WHAT IS NEEDED:
The response should consist of every line below, restated exactly, with no pictures.

[Start of Attachment]

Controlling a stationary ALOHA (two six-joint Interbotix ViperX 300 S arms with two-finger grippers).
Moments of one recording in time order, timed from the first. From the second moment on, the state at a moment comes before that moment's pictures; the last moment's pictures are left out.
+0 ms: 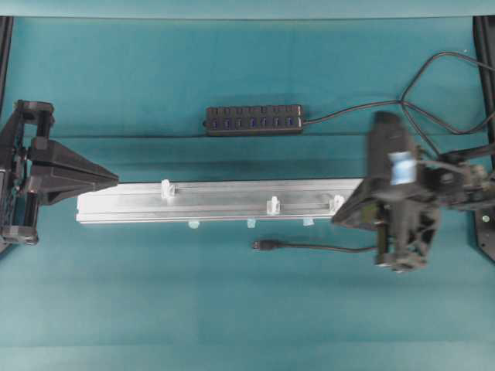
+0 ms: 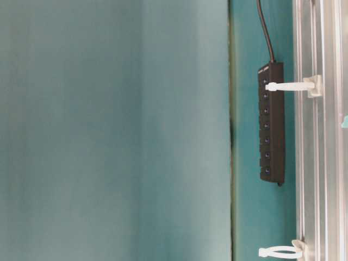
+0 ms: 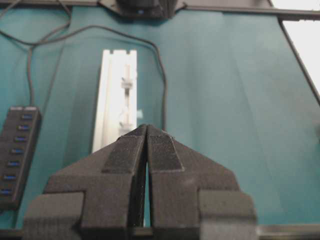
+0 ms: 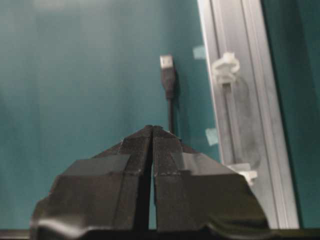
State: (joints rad) left arm -0.02 -0.85 1.04 0.01 0.00 -0.04; right arm 0.09 -0.40 0.69 0.03 0.58 0.21
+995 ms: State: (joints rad) left arm -0.01 -0.85 1.04 0.01 0.06 -0.04; right arm 0.12 -0.06 0.46 0.01 0.82 0.20
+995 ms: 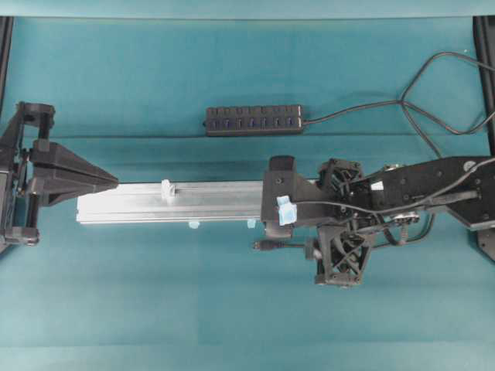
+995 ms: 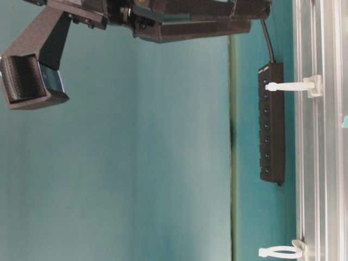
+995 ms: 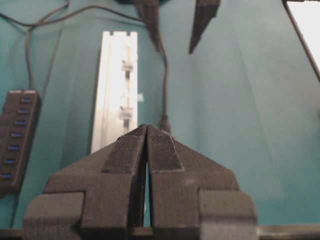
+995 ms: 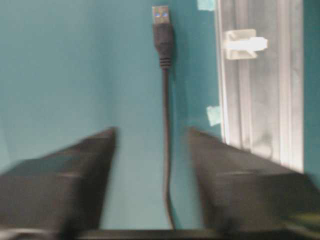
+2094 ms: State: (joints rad) left arm 0.00 -0.84 1.04 0.01 0.08 -0.04; right arm 0.12 0.06 0.41 0.01 0.81 0.08
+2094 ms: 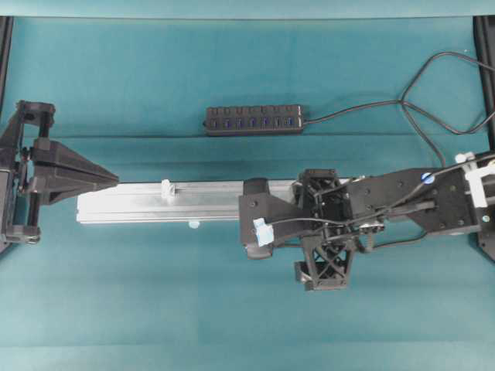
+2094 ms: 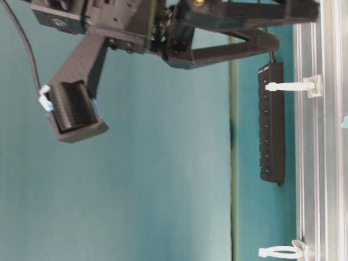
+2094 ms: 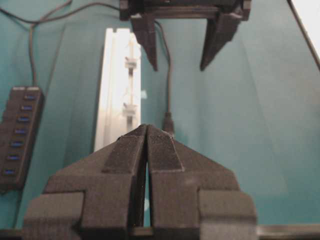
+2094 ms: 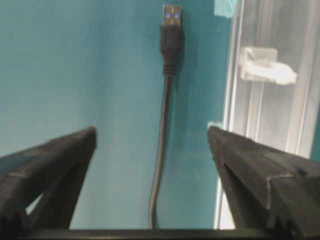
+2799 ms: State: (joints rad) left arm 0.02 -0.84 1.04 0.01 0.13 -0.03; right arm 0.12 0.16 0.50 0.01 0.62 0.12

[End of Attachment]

RESPONSE AREA:
Controlling a stationary ALOHA (two six-joint Interbotix ViperX 300 S arms with two-finger grippers).
Moments of one recording in time order, timed from the first. From the second moment on, the state at a moment comes before that moment's pictures; the last moment's pictures are left out.
+0 ms: 
+0 ms: 
+0 ms: 
+0 ms: 
State: (joints rad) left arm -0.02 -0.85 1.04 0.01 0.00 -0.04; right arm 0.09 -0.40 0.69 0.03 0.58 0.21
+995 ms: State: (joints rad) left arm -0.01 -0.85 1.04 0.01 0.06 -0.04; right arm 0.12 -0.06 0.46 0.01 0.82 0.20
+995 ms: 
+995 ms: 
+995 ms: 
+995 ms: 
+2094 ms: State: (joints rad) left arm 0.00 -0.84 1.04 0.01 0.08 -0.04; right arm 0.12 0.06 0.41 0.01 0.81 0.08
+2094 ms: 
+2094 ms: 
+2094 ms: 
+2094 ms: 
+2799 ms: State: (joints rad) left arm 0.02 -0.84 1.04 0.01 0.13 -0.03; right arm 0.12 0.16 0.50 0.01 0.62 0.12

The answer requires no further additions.